**TASK BRIEF**
Your task is to print each record exactly as it reads.

──────── RECORDED DATA ────────

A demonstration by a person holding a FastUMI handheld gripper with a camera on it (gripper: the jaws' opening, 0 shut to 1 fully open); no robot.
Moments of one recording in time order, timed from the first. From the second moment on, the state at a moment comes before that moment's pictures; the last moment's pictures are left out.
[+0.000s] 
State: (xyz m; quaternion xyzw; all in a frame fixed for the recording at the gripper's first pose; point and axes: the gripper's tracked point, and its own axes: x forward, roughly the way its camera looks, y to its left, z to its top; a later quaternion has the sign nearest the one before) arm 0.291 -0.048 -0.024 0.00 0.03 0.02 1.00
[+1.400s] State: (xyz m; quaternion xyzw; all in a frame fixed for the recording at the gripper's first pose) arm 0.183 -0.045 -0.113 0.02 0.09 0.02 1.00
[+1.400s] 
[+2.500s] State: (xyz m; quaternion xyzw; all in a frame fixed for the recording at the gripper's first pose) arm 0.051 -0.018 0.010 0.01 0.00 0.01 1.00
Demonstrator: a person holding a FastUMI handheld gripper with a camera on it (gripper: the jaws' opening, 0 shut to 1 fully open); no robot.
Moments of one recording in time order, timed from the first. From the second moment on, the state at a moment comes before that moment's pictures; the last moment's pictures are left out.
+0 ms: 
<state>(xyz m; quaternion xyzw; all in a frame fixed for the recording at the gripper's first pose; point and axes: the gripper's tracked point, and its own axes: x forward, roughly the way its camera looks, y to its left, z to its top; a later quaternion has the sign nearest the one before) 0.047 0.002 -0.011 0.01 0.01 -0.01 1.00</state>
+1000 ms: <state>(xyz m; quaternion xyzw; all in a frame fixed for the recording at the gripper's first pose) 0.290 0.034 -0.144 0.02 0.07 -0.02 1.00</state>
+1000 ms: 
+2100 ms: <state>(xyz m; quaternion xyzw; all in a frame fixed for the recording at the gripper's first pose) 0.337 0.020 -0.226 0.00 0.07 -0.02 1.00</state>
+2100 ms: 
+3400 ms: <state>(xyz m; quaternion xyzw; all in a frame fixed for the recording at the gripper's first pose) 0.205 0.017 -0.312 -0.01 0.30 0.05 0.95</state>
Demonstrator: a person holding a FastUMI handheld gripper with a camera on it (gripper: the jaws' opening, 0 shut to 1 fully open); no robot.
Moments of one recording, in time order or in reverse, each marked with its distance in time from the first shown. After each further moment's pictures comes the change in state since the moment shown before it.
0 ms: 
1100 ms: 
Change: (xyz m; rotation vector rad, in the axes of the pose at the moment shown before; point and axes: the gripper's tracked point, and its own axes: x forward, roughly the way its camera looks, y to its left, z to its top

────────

**EXPECTED ANSWER**
A demonstration by a person holding a FastUMI handheld gripper with a camera on it (gripper: the jaws' opening, 0 shut to 1 fully open); no robot.
Moments of one recording in time order, timed from the first. From the second moment on, the state at a moment comes before that moment's pictures; the last moment's pictures are left out.
[+0.000s] 
State: (xyz m; quaternion xyzw; all in a frame fixed for the recording at the gripper's first pose; point and axes: the gripper's tracked point, and its own axes: x forward, roughly the way its camera looks, y to its left, z to its top; a later quaternion has the sign nearest the one before) arm 0.291 -0.048 -0.024 0.00 0.03 0.02 1.00
[+1.400s] State: (xyz m; quaternion xyzw; all in a frame fixed for the recording at the gripper's first pose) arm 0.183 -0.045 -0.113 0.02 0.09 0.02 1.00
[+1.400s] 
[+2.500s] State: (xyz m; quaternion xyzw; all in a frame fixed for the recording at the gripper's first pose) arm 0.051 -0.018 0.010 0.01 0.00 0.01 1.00
Demonstrator: a person holding a FastUMI handheld gripper with a camera on it (gripper: the jaws' opening, 0 shut to 1 fully open); no robot.
Moments of one recording in time order, timed from the first. From the second moment on, the state at a moment comes before that moment's pictures; the last moment's pictures are left out.
+0 ms: 
<state>(xyz m; quaternion xyzw; all in a frame fixed for the recording at the gripper's first pose; point and axes: the gripper's tracked point, and its own axes: x forward, roughly the way its camera looks, y to its left, z to its top; a later quaternion has the sign nearest the one before) 0.047 0.002 -0.011 0.01 0.01 -0.01 1.00</state>
+1000 ms: <state>(xyz m; quaternion xyzw; all in a frame fixed for the recording at the gripper's first pose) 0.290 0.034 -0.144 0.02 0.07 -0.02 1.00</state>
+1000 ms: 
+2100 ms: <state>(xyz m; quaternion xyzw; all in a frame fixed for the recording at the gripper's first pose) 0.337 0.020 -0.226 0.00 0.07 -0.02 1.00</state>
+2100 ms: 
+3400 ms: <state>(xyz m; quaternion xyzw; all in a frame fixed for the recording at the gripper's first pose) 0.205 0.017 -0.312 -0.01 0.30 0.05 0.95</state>
Demonstrator: a person holding a FastUMI handheld gripper with a camera on it (gripper: the jaws' opening, 0 shut to 1 fully open); no robot.
Moments of one recording, in time order or in reverse, each marked with its distance in time from the first shown. After each further moment's pictures comes the change in state since the moment shown before it.
0 ms: 
1100 ms: 
Change: (xyz m; rotation vector rad, in the axes of the pose at the moment shown before; point and axes: the gripper's tracked point, and its own axes: x forward, roughly the way its camera looks, y to its left, z to its top

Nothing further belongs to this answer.